#### Aim of the exercise:
Everything from the line containing "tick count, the" to the last line of the material below must be retyped exactly, both ends included; skip the pictures.

#### Dataset content:

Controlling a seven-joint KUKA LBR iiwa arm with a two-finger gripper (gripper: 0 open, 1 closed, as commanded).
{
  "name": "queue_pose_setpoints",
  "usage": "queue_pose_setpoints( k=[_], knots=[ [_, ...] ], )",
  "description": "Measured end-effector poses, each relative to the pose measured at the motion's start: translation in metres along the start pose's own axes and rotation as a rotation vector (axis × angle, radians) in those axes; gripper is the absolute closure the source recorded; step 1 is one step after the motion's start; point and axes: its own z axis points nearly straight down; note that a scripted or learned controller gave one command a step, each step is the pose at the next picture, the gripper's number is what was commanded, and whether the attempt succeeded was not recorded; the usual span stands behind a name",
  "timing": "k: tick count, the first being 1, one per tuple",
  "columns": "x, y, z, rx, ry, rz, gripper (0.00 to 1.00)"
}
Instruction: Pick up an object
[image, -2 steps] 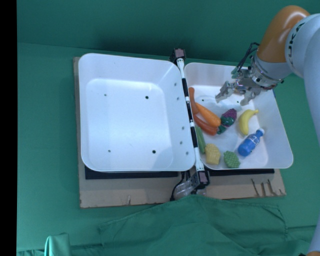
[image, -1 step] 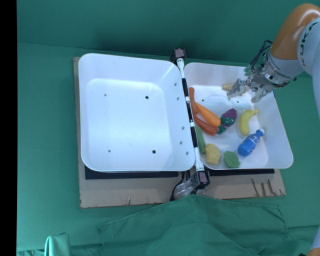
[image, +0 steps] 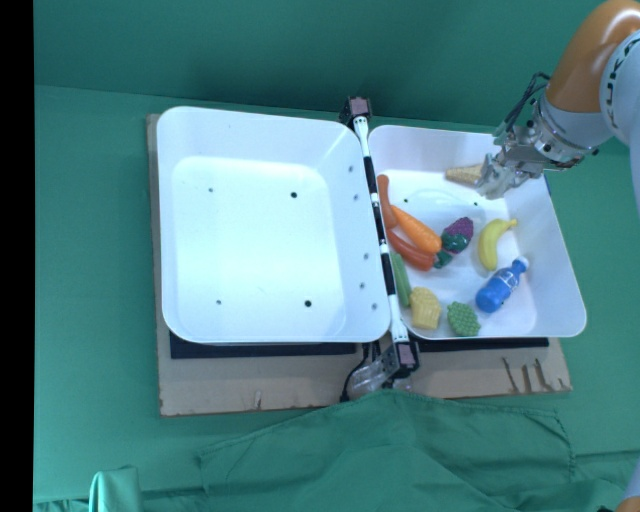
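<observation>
Crowding pincer (image: 496, 182), grip state unclear: wedge (image: 463, 174) beside; banana (image: 493, 242), bottle (image: 500, 286) below.

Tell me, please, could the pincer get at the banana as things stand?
Probably yes. The banana lies uncovered in the right bin, apart from the blue bottle, and the pincer hovers just above it in the view, beside a tan wedge.
</observation>
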Motion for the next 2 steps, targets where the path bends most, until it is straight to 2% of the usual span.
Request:
queue_pose_setpoints(
  k=[1, 2],
  knots=[
    [0.0009, -0.0377, -0.0366, 0.009, 0.005, -0.002, 1.0],
    [0.0012, -0.0368, -0.0341, 0.01, 0.005, -0.003, 0.0]
  ],
)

#### Task output:
  "timing": "k: tick count, the first being 1, one per tuple",
  "columns": "x, y, z, rx, ry, rz, gripper (0.00 to 1.00)"
}
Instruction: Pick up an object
[image, -2 steps] 
[image, -1 step] 
[image, +0 steps] 
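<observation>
Crowding pincer (image: 496, 182), grip state unclear: wedge (image: 463, 174) beside; banana (image: 493, 242), bottle (image: 500, 286) below.

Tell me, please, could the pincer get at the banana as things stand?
Probably yes. The banana lies uncovered in the right bin, apart from the blue bottle, and the pincer hovers just above it in the view, beside a tan wedge.
</observation>
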Motion for the next 2 steps, targets where the path bends most, until it is straight to 2% of the usual span.
Request:
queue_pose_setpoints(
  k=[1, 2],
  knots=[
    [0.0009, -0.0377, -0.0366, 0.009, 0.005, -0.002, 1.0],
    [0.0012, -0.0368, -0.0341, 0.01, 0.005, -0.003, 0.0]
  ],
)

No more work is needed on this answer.